Work instruction
Whenever a line in the data holds the string "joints", pull that line out.

Collected material
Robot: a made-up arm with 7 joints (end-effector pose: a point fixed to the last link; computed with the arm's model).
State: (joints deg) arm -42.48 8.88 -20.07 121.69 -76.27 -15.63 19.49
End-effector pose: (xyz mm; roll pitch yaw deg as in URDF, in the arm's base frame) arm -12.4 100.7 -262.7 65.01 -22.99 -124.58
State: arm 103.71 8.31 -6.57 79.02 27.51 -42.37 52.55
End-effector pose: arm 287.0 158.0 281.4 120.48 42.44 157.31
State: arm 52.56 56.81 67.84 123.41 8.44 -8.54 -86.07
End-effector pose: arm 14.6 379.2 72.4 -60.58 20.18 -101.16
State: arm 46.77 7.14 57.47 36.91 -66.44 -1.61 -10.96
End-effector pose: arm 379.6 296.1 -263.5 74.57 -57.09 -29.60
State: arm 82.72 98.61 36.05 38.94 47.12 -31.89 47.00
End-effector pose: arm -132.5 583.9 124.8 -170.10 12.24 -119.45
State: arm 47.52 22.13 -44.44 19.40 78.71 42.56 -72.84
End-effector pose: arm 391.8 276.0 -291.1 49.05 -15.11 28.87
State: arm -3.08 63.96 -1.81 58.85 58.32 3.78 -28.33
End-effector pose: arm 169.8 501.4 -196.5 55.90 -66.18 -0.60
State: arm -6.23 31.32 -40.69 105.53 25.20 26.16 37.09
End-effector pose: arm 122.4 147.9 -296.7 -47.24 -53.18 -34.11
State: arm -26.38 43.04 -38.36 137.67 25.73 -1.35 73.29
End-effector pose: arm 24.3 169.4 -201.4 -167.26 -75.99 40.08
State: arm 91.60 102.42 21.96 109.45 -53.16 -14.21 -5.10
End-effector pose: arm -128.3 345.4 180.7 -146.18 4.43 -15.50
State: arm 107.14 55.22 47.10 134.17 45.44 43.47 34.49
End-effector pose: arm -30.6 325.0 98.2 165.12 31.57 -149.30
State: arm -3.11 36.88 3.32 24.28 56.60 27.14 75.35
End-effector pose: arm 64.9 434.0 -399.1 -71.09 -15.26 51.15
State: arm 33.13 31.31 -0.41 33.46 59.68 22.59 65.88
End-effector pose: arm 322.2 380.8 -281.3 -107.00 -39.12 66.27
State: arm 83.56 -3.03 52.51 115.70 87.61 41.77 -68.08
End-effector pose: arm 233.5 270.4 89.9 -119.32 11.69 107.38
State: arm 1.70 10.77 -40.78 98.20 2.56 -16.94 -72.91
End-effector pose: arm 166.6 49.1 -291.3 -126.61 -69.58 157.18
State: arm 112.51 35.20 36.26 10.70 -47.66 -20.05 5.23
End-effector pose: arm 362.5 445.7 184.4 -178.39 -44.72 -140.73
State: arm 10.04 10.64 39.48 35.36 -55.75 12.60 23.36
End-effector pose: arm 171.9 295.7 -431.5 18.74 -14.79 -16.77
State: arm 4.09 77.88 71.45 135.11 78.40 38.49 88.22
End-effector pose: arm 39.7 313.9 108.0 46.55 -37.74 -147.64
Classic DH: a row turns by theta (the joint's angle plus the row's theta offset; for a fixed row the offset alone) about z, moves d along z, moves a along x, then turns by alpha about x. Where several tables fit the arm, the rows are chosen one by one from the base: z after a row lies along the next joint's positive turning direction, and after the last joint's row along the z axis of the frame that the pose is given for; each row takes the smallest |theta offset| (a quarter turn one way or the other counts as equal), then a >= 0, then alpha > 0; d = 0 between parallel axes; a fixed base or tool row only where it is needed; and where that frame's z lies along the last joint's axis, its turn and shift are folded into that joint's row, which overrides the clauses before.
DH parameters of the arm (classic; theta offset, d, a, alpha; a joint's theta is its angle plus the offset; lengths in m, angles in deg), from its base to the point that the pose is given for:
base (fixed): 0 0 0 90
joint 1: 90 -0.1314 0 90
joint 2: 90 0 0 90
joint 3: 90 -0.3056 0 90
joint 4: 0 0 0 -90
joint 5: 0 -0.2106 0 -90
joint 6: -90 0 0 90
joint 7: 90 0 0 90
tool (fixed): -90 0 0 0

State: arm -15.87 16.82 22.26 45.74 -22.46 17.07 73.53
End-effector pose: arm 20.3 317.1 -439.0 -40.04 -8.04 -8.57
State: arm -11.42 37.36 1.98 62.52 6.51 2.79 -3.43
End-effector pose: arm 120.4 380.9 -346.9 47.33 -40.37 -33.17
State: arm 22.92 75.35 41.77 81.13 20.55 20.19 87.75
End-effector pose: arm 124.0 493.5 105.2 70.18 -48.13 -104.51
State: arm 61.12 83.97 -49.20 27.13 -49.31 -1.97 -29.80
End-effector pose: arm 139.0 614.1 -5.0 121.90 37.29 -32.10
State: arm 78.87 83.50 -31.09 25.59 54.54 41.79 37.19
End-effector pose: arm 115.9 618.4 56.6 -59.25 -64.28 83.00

Result
Robot: a made-up arm with 7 joints (end-effector pose: a point fixed to the last link; computed with the arm's model).
State: (joints deg) arm -42.48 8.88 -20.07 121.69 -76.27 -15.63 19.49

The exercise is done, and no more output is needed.